WORK TASK:
Omit the pictures and reproduce the rest of the listing exactly.

————————

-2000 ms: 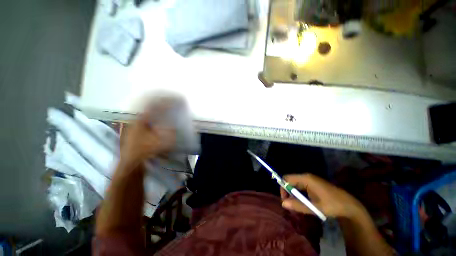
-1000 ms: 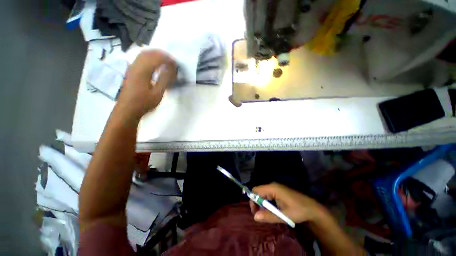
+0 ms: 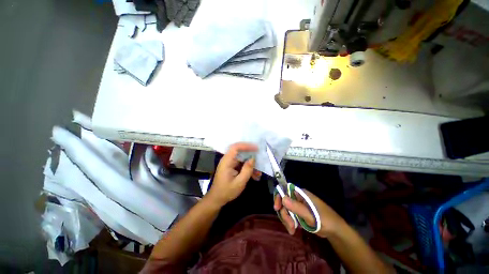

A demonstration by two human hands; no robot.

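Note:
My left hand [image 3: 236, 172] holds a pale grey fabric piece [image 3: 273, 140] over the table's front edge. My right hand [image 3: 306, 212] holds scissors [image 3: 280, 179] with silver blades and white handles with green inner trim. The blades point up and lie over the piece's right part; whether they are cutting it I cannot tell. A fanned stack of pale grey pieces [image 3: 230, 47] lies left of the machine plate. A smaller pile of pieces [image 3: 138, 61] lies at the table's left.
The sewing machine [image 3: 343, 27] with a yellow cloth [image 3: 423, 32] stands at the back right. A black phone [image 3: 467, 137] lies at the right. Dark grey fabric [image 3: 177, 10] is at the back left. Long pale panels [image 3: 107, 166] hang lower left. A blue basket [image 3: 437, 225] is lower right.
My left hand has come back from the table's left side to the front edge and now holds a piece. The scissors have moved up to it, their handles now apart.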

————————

OUTPUT OF THE EXERCISE:
-2000 ms: 
-1000 ms: 
+0 ms: 

A demonstration by two human hands; no robot.

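Note:
My left hand [image 3: 236, 172] holds a pale grey fabric piece [image 3: 273, 140] over the table's front edge. My right hand [image 3: 306, 212] holds scissors [image 3: 280, 179] with silver blades and white handles with green inner trim. The blades point up and lie over the piece's right part; whether they are cutting it I cannot tell. A fanned stack of pale grey pieces [image 3: 230, 47] lies left of the machine plate. A smaller pile of pieces [image 3: 138, 61] lies at the table's left.
The sewing machine [image 3: 343, 27] with a yellow cloth [image 3: 423, 32] stands at the back right. A black phone [image 3: 467, 137] lies at the right. Dark grey fabric [image 3: 177, 10] is at the back left. Long pale panels [image 3: 107, 166] hang lower left. A blue basket [image 3: 437, 225] is lower right.
My left hand has come back from the table's left side to the front edge and now holds a piece. The scissors have moved up to it, their handles now apart.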

What has been written here completes the answer.